她声音清甜,像是轻飘飘地在他脸上踩了一脚。
卫昭睫毛微颤了一下:“我是……心甘情愿。”
钟薏听到此话轻哼一声,转过身不再理他。
两人一前一后地走,树影摇曳,蝉声聒耳。钟薏走在前头,影子被拉得细长。
他没再试图牵她。牵不到,就碰她的影子。
卫昭盯着地上的她,手指慢慢靠过去,摩挲她的脖颈,后背。
“漪漪。”他忽然开口,声音低哑,“你有没有什么愿望?”
钟薏一怔,没回头。
她走了两步,才随口答:“有一片自己的药圃吧。”
“有足够的药材,就不用总是跑外面去了。”
“有时为了一味药,来回奔波几日……若是晚了一步,大夫又只缺那一味,人就没了。”
卫昭听着,轻轻“嗯”了一声:“可是……很麻烦。”
钟薏脚步顿住,转身。
阳光下,她眼神冷下来。
“那又如何?”
“不是每个人都像你,随便掌握别人的生死就可以不在乎。有些命由不得我犹豫,是非救不可。”
他欠下的十二条命,如果嫌麻烦,何时才能还清?
钟薏眼眶发酸,没再多说一句,转身便走。
卫昭站在原地,怔了一瞬,立刻追了两步上去:“漪漪。”
她没回头,步子不快,明显没了方才的雀跃。
他跟在她身后,不敢碰她的手,指尖轻轻掠过她的衣角。
“我说错了。”他声音低哑,“不是那样的意思。你要救谁都可以,不要不理我。”
她没应。
卫昭声音又低了些:“我只是……怕你太累。”
钟薏脚步顿了一下,依旧没理。
两个人沉默着走到集市。
正值夏会,集市搭起了整排遮阳棚,布幔被风吹得猎猎作响。一眼望过去,摊位都比往日多出几排,卖糖葫芦的、画糖人的、磨剪子的,全都列了出来。

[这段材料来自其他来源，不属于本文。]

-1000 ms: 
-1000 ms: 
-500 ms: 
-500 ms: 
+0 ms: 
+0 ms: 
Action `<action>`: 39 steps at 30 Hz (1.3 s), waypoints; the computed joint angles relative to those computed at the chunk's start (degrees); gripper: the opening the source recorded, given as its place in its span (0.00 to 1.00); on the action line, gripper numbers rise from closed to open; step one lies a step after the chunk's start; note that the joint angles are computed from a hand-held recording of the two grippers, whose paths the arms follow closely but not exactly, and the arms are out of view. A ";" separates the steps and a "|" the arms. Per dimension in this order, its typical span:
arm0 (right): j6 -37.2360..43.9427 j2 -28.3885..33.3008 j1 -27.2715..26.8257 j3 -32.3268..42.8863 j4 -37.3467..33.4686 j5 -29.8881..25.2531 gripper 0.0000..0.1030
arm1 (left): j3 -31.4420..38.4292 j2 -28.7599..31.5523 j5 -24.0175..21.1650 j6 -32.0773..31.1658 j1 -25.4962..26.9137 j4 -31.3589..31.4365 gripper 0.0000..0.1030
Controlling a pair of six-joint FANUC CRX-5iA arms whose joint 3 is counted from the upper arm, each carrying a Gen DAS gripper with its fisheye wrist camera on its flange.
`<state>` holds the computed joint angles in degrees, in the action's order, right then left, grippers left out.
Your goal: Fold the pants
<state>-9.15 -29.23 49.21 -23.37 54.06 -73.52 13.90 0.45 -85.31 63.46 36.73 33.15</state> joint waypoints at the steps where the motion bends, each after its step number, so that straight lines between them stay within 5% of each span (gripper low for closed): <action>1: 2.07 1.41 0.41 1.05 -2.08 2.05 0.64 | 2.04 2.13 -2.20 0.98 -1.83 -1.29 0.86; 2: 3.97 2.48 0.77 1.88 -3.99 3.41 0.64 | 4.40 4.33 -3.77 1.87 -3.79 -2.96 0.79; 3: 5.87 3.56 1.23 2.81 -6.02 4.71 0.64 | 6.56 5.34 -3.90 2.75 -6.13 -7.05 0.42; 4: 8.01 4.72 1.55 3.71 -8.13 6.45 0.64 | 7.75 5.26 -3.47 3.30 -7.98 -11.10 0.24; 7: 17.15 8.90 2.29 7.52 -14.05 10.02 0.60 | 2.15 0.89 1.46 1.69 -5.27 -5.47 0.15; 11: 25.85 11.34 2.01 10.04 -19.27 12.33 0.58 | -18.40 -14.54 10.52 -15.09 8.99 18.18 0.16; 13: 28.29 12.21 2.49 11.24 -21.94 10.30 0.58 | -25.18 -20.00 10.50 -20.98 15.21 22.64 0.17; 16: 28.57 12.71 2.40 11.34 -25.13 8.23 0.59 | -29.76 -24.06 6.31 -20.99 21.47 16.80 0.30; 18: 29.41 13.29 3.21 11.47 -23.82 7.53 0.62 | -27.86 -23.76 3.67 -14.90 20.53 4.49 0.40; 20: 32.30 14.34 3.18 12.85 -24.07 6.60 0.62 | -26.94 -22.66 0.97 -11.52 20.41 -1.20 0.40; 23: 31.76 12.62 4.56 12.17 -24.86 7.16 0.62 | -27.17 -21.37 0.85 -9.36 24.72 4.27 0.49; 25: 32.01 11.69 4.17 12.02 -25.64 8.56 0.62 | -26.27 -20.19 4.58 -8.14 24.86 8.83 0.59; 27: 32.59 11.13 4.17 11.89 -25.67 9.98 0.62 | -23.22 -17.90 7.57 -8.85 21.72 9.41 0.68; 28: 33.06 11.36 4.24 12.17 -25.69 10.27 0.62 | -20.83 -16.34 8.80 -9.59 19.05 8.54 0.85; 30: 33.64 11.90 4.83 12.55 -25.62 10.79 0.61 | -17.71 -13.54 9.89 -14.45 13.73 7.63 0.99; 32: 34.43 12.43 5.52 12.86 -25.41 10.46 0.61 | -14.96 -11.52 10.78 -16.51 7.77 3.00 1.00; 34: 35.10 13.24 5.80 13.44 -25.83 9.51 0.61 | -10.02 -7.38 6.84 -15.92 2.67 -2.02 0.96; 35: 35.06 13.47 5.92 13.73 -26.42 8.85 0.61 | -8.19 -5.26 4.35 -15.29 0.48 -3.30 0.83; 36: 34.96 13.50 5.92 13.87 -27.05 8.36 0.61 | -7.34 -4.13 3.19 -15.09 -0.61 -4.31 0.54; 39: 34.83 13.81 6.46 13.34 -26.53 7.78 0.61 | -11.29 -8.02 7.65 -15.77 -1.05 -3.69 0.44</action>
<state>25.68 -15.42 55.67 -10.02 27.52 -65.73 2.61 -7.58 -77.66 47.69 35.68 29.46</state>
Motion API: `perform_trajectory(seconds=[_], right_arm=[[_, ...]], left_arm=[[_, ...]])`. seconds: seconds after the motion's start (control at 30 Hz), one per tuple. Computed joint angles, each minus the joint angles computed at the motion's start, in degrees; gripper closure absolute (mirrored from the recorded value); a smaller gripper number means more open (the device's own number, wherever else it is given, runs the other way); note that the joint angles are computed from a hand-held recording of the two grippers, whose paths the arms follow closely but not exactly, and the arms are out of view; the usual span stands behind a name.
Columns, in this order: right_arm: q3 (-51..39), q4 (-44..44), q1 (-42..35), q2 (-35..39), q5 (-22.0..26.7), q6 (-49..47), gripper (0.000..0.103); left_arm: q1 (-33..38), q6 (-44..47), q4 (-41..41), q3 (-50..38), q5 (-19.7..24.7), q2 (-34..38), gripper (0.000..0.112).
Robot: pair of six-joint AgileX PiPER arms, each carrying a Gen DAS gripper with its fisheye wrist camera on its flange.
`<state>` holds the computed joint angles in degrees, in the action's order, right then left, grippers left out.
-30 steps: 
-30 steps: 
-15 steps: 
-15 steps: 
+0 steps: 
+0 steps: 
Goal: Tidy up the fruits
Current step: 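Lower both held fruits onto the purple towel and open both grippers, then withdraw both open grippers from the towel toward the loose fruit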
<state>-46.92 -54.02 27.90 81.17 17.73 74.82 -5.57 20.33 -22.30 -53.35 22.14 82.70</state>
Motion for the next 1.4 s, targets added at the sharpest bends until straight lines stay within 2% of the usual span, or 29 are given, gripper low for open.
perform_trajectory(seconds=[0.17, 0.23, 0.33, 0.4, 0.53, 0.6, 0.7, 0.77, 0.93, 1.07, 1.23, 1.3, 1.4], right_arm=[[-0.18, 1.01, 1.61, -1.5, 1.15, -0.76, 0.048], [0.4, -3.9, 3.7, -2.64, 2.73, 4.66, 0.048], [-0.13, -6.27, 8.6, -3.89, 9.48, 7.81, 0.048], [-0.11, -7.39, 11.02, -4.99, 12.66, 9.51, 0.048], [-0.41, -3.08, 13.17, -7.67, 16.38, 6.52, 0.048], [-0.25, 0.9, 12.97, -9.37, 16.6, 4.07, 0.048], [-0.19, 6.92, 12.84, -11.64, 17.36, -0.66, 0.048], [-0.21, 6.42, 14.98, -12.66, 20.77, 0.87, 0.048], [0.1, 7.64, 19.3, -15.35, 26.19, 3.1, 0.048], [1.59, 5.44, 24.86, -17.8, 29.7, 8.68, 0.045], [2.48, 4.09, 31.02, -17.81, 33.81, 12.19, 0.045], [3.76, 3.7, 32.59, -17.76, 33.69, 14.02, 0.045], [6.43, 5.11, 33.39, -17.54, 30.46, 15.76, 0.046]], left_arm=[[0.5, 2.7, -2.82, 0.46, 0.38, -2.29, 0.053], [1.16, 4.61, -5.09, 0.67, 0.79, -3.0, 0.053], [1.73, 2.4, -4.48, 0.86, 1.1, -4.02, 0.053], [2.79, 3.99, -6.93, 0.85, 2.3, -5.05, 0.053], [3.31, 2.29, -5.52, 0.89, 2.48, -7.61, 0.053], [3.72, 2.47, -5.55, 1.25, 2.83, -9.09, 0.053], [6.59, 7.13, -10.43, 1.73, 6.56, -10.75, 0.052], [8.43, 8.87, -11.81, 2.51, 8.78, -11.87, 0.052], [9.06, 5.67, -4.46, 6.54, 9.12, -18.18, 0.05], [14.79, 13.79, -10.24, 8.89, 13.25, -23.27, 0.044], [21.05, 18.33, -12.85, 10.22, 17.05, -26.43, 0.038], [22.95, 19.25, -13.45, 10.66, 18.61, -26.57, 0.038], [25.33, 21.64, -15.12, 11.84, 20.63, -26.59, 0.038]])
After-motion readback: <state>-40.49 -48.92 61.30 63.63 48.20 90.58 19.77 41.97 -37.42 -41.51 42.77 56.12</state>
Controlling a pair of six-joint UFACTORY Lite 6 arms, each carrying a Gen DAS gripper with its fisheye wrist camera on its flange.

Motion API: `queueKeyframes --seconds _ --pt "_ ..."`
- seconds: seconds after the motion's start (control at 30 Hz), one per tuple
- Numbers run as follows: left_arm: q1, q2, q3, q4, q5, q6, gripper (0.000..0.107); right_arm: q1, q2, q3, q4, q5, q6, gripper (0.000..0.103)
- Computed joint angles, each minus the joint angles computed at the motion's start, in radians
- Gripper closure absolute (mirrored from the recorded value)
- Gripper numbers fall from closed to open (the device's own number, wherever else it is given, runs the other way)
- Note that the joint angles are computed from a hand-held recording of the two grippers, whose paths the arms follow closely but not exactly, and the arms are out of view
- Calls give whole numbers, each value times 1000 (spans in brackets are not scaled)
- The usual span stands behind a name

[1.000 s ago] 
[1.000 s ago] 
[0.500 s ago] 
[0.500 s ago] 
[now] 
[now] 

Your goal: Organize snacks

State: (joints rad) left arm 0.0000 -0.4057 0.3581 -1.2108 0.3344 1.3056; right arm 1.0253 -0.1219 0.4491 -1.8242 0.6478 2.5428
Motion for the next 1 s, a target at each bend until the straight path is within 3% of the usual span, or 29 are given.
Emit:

钟薏抬手遮了遮阳光,目光在摊贩间一一扫过,拿着列好的单子,动作利落地穿梭在人群间,带着他一家家找过去。
每一家摊主都与她极熟,见了她就笑:“哟,钟姑娘来了!”
有人还从柜台后起身,递了把扇子过来,“今儿个热,拿着扇扇。”
钟薏笑着接了,回身拍了拍卫昭的肩:“今天多拿些,有苦力在。”
说话间,她已经弯腰挑起药材,指尖翻得飞快。
那人顺着目光看去,看见那个站在她身后的男人,一身素衣,背着药篓不说话。
见人看来,唇角隐约勾起,像是在对他笑,一双漆黑的眸里却毫无笑意。
摊主悚了一下,忙低下头去包药。
等卫昭付完钱,钟薏接过药材,转头便放进他的背篓中。
他站在她身后,目光钉在她侧脸上,半点也移不开。
她眉眼舒展,眼神明亮,和每个摊主都搭得上话。说到熟人时语气轻快,嘴角更是扬起一分。
她在教他。今天一直在教他——该怎么融入,怎么忍耐,怎么不让人害怕。
人群嘈杂,叫卖声、脚步声、煎药的苦味,热汗的腥气,一道一道顺着灌进脑子里。
肩上的药篓越来越沉,压得他肩胛像要裂开,像是剥掉一层皮,活生生要把他从她的世界里扯出去。
他被摆错了地方——他是皇帝。他为什么要学这些下贱的、滑稽的东西?
不对不对不对。他要忍耐。
心跳一下一下撞得厉害。
卫昭一动不动,眼睛盯着她放在身侧的那只手。
那只手上午摸过他的腰,方才拍过他的肩,也把药放进他背上的篓里。
现在它只垂着,松弛、毫无防备,像是随时会被别人牵走。
他喉咙发紧,想把那只手捧进嘴里,用牙咬,咬深一点,或者直接咬掉,看她会不会回头。
钟薏正和旁边的摊主笑谈,声音轻轻的,砸进他胸口。
她没回头。
终于,他指尖动了动。
隔着人群的喧哗,悄无声息地,牵住她袖口一角。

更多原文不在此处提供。